Uno de los conceptos más recurrentes cuando hablamos de FinTech es la Blockchain, o cadena de bloques. Para muchos esta tecnología se posiciona como el “santo grial” con el que hacer frente al gran reto de la transformación digital de las entidades financieras, y del que ya hablamos en nuestro Post “ El MIT lo tiene claro”.

 

Pero, ¿qué es la Blockchain? y sobre todo, ¿qué supondrá la adopción de esta tecnología disruptiva en el día a día de empresas y usuarios?

La Blockchain, en un “tuit”, es una base de datos distribuida que incluye una lista de registros ordenados en constante crecimiento y actualización, almacenados de forma segura y privada.
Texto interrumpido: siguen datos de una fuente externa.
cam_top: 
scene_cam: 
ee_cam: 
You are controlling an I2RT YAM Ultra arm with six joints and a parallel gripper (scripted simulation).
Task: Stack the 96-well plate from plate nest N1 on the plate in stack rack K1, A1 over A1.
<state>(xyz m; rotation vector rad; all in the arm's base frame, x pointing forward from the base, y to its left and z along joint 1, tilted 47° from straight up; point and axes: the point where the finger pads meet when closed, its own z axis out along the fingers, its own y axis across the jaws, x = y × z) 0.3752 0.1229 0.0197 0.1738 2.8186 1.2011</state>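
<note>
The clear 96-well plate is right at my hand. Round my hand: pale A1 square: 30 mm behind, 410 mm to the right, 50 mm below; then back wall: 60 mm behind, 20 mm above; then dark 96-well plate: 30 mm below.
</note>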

Si lo aterrizamos un poco más, podemos decir que Blockchain es un gran libro de contabilidad en el que se recoge cualquier transacción, y que conforma una base de datos que está compartida online entre todos las personas que forman la red. De esta manera, todos y cada uno de los componentes de la red (cientos de miles) tienen constancia de las transacciones realizadas.

Estos “apuntes contables” recogen las operaciones, cantidades, fechas y participantes; y son codificados a través de criptografía, para mantener la privacidad de la transacción. Cuando se producen varias transacciones, éstas se ordenan cronológicamente y se agrupan formando un bloque.

Los bloques, a su vez, también se ordenan cronológicamente e incluyen una referencia al bloque anterior, por lo que podemos decir que “están enlazados”. Forman así una cadena de bloques que es la que da origen al nombre de la tecnología.

Al utilizar claves criptográficas,  las transacciones ordenadas cronológicamente y distribuidos los datos entre muchos ordenadores, la Blockchain presenta grandes ventajas en seguridad frente a manipulaciones y fraudes.

Imaginaos que alguien quisiera realizar una modificación de un dato de una transacción de forma fraudulenta. Esta persona tendría, en primer lugar  que ser capaz de identificar la transacción que quiere modificar, ya que está oculta tras una clave criptográfica. Y, a continuación, alterar el dato en todas las copias distribuidas y en el mismo momento exacto de tiempo. Parece difícil, ¿no?

La otra gran disrupción de Blockchain es la que se refiere a las transacciones realizadas uno a uno.  Estas se pueden realizar sin necesidad de una autoridad o ente superior que garantice, demuestre o corrobore que dicha transacción ha sido realizada.

La Blockchain supone un reto desde el origen, porque conceptualmente pone en jaque a muchos de los principios sobre los que se basa la economía mundial. Pero hoy por hoy las dudas sobre Blockchain no se ciernen sobre la tecnología en sí, sino en concretar cómo y cuándo se integrará plenamente en nuestra vida diaria. Por ello es tan importante entender que beneficios nos podrá reportar esta tecnología.

 

Sin temor a equivocarnos, podemos afirmar que la tecnología Blockchain permite:

  • Reducir los costes de las transacciones.
  • Reducir el riesgo de fraude online.
  • Simplificar la operatividad e incrementar la velocidad de las transacciones.
  • Ampliar el alcance y acceso a los servicios financieros alrededor el mundo.

Todo esto significa que en el corto plazo veremos pagos internacionales en casi tiempo real (de 2 a 5 segundos), podremos verificar a los usuarios sin riesgo, podremos realizar transacciones sin intermediación, por ejemplo, un crédito peer-to-peer; se eliminarán completamente las comisiones, o podremos implementar sistemas financieros confiables en países en desarrollo.

Para el sistema financiero en sí, el impacto será millonario. En concreto de 20.000 millones de dólares de ahorro, según estimaciones del Banco Santander para Business Insider; y solamente en el proceso de registro y procesamiento de las transacciones financieras que se realizan diariamente. Si tenemos en cuenta además que, a pesar de los esfuerzos de digitalización, el sector bancario sigue siendo lento y muy vulnerable al fraude online, el potencial transformador de blockchain se multiplica.

Pero su impacto no acaba en el sector financiero. Pólizas de seguro, sistemas para verificación de datos forenses, registros de salud, sistemas de votaciones e incluso rastreo de diamantes, metales preciosos y materias primas…todos ellos son susceptibles de modificación bajo el prisma de la cadena de bloques.

            Como ocurre con toda tecnología disruptiva, su implementación no será fácil.

Para que Blockchain despliegue todo su potencial, hay barreras tecnológicas, gubernamentales, organizacionales e incluso sociales nada desdeñables, a las que habrá que hacer frente. Blockchain llegó hace poco a nuestras vidas, pero en este tiempo se esta desvelando como una herramienta útil en los lugares menos esperados, convirtiéndose en una nueva especie de navaja suiza tecnológica.

Señores, Blockchain ha venido para quedarse.